L'aube n'était même pas encore levée.
Un nuage de brouillard entourait encore de ses bras de narcotique les remparts de la cité, comme l'étreinte d'une amante, ou celle d'une mère. Les étoiles picotaient le ciel, ci et là, tel des joyaux sur le revers d'une cape de riche facture, et le froid mordait profond. L'hiver s'installait peu à peu, et les préparatifs pour les fêtes hivernales avançaient doucement. Les maisons se paraient de botte de foin séché, de guirlandes de tissus.

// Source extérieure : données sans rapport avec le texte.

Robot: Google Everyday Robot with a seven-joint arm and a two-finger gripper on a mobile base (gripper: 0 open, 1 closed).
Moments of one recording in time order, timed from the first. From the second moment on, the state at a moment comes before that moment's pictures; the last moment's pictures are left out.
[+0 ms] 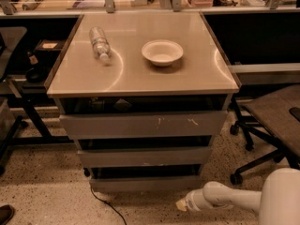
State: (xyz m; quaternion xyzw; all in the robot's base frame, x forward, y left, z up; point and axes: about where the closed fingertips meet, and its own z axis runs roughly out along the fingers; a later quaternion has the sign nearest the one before) arm 0.471 -0.150 0.187 -0.23 0.93 0.24 0.15
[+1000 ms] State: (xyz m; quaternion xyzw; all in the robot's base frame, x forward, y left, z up) arm 0.471 -0.150 0.187 -0.23 0.93 0.24 0.15
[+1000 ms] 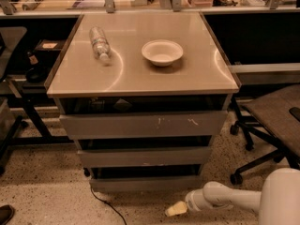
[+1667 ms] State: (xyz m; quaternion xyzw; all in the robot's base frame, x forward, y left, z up) arm 0.471 -0.150 0.187 -0.23 0.93 0.24 0.15
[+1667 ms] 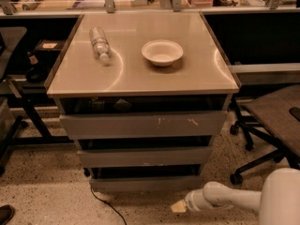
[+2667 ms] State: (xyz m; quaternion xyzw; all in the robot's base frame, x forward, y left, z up) arm 0.500 -0.145 0.189 -0.21 0.93 0.23 0.17
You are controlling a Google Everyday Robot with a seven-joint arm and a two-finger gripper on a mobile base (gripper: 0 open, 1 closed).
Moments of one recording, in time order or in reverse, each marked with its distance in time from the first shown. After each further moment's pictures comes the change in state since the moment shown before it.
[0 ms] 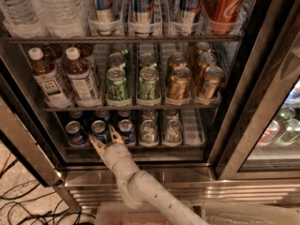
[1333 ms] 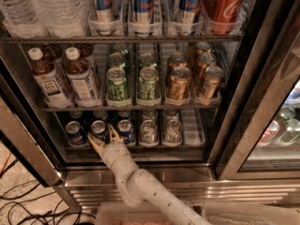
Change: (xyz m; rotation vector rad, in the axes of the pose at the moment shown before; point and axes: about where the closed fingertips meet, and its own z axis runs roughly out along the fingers) arm -0.010 0.005 0.008 -0.015 -0.015 -0.009
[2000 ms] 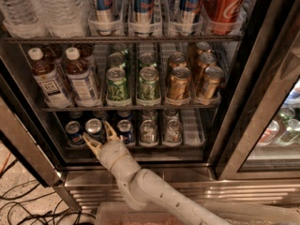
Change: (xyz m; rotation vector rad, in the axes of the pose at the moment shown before) arm -0.058 0.019 -0.023 -0.077 -0.043 -0.073
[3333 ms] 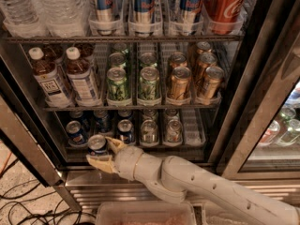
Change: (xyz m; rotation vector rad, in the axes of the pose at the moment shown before) arm -0.028 0.035 -0.072 -0.414 0.194 0.151
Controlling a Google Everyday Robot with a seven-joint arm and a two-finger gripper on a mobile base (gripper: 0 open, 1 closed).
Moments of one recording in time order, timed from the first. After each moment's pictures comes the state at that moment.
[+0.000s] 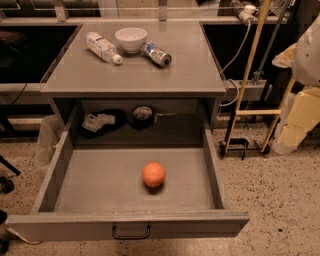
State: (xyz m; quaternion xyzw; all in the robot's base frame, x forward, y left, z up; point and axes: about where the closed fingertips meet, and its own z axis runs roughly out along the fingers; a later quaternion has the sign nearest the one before) arm 0.438 -0.217 0.976 -0.60 0.78 -0.03 0.16
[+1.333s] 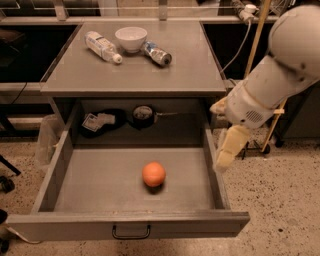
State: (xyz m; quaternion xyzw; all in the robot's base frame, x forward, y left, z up) arm 0.484 -0.145 0.837 -0.64 0.74 0.14 0.16
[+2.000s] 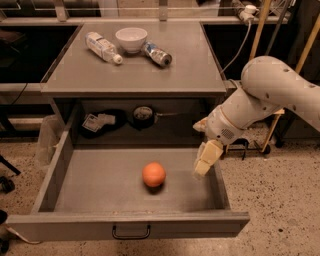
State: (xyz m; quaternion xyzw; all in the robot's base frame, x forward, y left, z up) arm 0.513 -0.106 0.752 -0.61 0.74 0.22 0.17
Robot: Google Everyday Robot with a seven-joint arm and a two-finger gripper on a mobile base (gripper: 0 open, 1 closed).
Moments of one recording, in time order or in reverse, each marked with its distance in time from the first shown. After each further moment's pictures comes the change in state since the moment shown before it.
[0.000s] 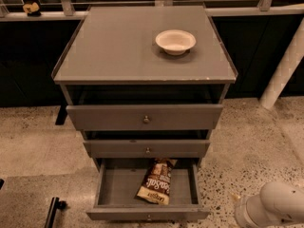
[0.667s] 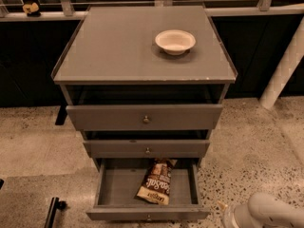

Dans cette ambiance morne de la saison froide, c'était comme si les habitants essayaient de faire fuir les ombres par les couleurs criardes de la Haute Saison.
Dans les couloirs de l'école, il ne régnait que comme seul bruit celui de l'agent unique de maintenance, qui dépoussiérait les rembardes des escaliers, nettoyait rapidement les majestueux vitraux, lessivait le sol de marbre. Il devait probablement y avoir des surveillants qui commençaient à ouvrir les portes des différents couloirs de l'école, mais aucun élève n'était présent, cette chose était sûre. Enfin, pour le moment.
Par delà les couloirs sous-terrains et les salles glacées, il y avait la salle de classe des aquas, grand cachot réhabilité, au plafond duquel pendant des chaînes réutilisées en lustres. Les torches n'étaient pas allumées, sauf quelques unes, qui projetaient sur les murs une lueur glauque, blafarde, dans une atmosphère humide et glacée. Sous le lac, il n'y avait pas de pitié pour les corps chauds. Et puis, avec l'hiver qui venait doucement, la puissance des Aquas serait sous peu à son apex. Cette idée mettait en joie une grande partie des Liquideux.
Ruby était assise sur un grand tabouret, sa robe coupée à la grecque (plus courte devant, arrivant juste au dessus des genoux, plus longue derrière, caressant le sol) nouvellement acquise mettant valeur le galbé de ses cuisses d'opale. La blancheur, chez elle, était une nature, qui allait bien au delà de la couleur. Avec la patience des prédateurs, elle attendait que venait ses élèves. Les cours, elle préférait les dispenser quand le froid était encore un calvaire pour une grande partie de la population, et dans le lieu qui était réservé à son enseignement.
Non pas qu'elle critiquait les méthodes de ses collègues, mais les falaises n'étaient pour elle réservées que pour les cours particuliers. De plus, la côté était le théâtre des tempêtes effrayantes en hiver, et la professeur ne voulait pas être responsable de la mort d'élèves. Pas une nouvelle fois.
Des pas d'une discrétion presque troublante se firent entendre en direction du couloir. Une femme. La première de ses élèves arrivait.